- Born: 1980 (age 45–46) Prince George's County, Maryland, U.S.
- Education: University of Oklahoma (BFA); University at Albany, SUNY (MA); University of California, San Diego (MFA); ;
- Style: Experimental film
- Awards: Guggenheim Fellow (2021)

= Crystal Z Campbell =

American filmmaker and artist (born 1980)

Crystal Z Campbell (born 1980) is an American filmmaker and artist.
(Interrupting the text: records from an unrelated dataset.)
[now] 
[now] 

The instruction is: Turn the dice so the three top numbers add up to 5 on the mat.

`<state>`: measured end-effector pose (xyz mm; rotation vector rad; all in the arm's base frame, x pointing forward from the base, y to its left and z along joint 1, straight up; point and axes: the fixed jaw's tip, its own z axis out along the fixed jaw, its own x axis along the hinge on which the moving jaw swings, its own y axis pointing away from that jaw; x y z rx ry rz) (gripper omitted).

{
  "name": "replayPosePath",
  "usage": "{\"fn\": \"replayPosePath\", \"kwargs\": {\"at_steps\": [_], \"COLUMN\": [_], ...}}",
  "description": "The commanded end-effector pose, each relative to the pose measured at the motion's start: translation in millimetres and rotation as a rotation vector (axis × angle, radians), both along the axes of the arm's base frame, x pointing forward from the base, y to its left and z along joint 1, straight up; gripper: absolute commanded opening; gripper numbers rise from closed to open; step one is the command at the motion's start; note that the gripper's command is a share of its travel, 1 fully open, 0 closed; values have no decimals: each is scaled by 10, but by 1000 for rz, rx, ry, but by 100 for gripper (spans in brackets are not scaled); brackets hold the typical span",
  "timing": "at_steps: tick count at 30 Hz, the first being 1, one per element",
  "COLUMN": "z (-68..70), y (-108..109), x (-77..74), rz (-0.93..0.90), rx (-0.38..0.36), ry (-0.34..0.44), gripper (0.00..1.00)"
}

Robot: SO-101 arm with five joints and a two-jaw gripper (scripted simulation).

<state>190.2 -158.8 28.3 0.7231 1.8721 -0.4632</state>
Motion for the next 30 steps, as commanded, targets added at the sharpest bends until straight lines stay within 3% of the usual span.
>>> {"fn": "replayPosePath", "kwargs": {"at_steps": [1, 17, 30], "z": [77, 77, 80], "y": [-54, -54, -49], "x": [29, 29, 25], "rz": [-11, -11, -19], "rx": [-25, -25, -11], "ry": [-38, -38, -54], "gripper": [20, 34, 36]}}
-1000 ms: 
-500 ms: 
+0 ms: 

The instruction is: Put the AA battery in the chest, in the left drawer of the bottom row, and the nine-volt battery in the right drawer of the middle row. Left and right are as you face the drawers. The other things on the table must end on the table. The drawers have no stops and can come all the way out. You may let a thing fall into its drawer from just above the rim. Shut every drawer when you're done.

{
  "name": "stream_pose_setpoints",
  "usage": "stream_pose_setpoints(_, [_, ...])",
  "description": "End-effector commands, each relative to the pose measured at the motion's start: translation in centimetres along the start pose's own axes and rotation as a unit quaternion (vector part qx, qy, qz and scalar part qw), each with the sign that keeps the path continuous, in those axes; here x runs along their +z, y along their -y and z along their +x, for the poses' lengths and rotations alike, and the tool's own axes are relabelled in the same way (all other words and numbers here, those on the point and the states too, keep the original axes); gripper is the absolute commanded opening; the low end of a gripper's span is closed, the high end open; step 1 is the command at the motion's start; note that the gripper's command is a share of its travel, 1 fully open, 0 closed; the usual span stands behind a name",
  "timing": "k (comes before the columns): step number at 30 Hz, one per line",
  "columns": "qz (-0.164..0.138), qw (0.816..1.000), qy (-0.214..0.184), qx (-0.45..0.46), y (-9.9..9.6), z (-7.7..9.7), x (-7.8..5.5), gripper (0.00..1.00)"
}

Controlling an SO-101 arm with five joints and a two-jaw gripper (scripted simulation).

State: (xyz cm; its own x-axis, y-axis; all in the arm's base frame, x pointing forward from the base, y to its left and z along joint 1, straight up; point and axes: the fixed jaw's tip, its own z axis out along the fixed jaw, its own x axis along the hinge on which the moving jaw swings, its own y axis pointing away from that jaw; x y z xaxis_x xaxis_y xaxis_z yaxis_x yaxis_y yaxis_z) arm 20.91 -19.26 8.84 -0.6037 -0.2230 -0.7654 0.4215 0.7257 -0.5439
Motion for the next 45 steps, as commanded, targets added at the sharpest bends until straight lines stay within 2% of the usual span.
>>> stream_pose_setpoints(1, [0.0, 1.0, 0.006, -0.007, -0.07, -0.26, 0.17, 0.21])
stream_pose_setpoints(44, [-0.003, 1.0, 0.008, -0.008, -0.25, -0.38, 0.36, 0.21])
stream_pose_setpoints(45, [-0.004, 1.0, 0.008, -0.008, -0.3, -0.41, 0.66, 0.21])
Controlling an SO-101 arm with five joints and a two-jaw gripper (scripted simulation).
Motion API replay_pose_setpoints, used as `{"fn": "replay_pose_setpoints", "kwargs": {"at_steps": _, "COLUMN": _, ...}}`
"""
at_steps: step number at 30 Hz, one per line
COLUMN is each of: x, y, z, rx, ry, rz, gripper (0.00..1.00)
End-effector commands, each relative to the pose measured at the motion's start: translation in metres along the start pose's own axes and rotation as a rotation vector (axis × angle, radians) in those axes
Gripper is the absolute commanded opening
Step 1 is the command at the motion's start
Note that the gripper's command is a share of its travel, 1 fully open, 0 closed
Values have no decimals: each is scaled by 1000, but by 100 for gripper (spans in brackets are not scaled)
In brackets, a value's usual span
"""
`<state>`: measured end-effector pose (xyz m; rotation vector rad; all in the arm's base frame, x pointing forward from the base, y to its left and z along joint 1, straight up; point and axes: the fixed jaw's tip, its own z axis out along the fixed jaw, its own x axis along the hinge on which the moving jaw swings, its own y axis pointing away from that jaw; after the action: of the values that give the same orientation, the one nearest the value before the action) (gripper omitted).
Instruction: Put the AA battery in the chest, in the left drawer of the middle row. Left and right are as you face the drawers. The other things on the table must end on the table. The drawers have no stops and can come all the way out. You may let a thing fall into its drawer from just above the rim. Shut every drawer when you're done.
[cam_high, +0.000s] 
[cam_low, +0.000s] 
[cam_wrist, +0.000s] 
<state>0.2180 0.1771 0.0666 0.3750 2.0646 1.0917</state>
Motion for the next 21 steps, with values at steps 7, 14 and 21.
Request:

A 2021 Guggenheim Fellow, they (Note: Campbell uses they pronouns, which this article accordingly uses for consistency.) have created work with themes such as the "underloved" and in "public secrets", and in 2022 won the 58th Chicago International Film Festival Silver Hugo for Documentary Short Film for their film Revolver.
==Early life and education==
Crystal Z Campbell was born in 1980 in Prince George's County, Maryland. Their father is an African-American of Creek Freedmen descent who was part of the military, where he met Campbell's mother, a Manila native of Chinese and Filipino descent; both of her parents later worked as United States Postal Service employees. They were raised in Oklahoma.

They received a BFA degree in studio art from the University of Oklahoma, a MA degree in Africana Studies from the University at Albany, SUNY, and a MFA degree in visual arts from the University of California, San Diego. They attended the Skowhegan School of Painting and Sculpture (2003), and the Whitney Independent Study Program (2010).

== Career ==
They created a microscopic abstract portrait memorializing Henrietta Lacks during their 2012 residency at the Rijksakademie van beeldende kunsten.

While visiting the soon-to-be-demolished Slave Theater, Campbell recovered a damaged 35mm film and, after rescuing it from a house fire, spent some time - including as a 2017 MacDowell Fellow - redeveloping it as Go-Rilla Means War narrating the 19-minute raw footage with inspiration from the theater's owner John L. Phillips Jr. and presenting it at the BRIC House and Visual Studies Workshop in 2018. Sonia Fernández Pan called it Campbell's "most serendipitous project".

Campbell received a 2018 Pollock-Krasner Foundation grant and 2022 Creative Capital grant, and they were a 2020 Radcliffe-Film Study Center Fellow and 2024 New York Film Academy/New York State Council on the Arts Fellow in Film/Video. In 2021, they were awarded a Guggenheim Fellowship in Fine Arts.

Campbell was a 2015-2020 Tulsa Artist Fellow, during which they did research for the Tulsa race massacre to draw inspiration for art. In 2021, they exhibited two such works, namely the video art exhibition Flight and the painting-photography mixed-media installation Notes from Black Wall Street: Upon a Century. That same year, they also exhibited the installation "Hi, Hi, Hi, Highway", which explores the environmental racism surrounding the local Interstate 244. In 2024, they spoke about their experiences of censorship of such work.

In 2022, Campbell won the 58th Chicago International Film Festival Silver Hugo for Documentary Short Film for their film Revolver, which was inspired by the founding Exodusters of Nicodemus, Kansas, and they appeared at the Robert Flaherty Film Seminar. Other films they created include Ode to the Underloved (2023), where they "revisited people, places, and events deserving of further attention", and Makahiya (2024), inspired by their Filipino heritage. In 2025, the Saint Louis Art Museum held their first solo museum exhibition, Currents 124.

Campbell specializes in the "underloved" and in "public secrets". Fernández Pan said that "form, a container of ideas and intentions for Campbell, is never quite fixed within the immersive environments they create". Brandy McDonnell of The Oklahoman said that their work "frequently incorporates film, sound, live performance, painting and writing".

Campbell had previously lived in the Netherlands and in Greenwood District, Tulsa, before being based in Oklahoma City. They also serve as a visiting associate professor in art and media study at the University at Buffalo.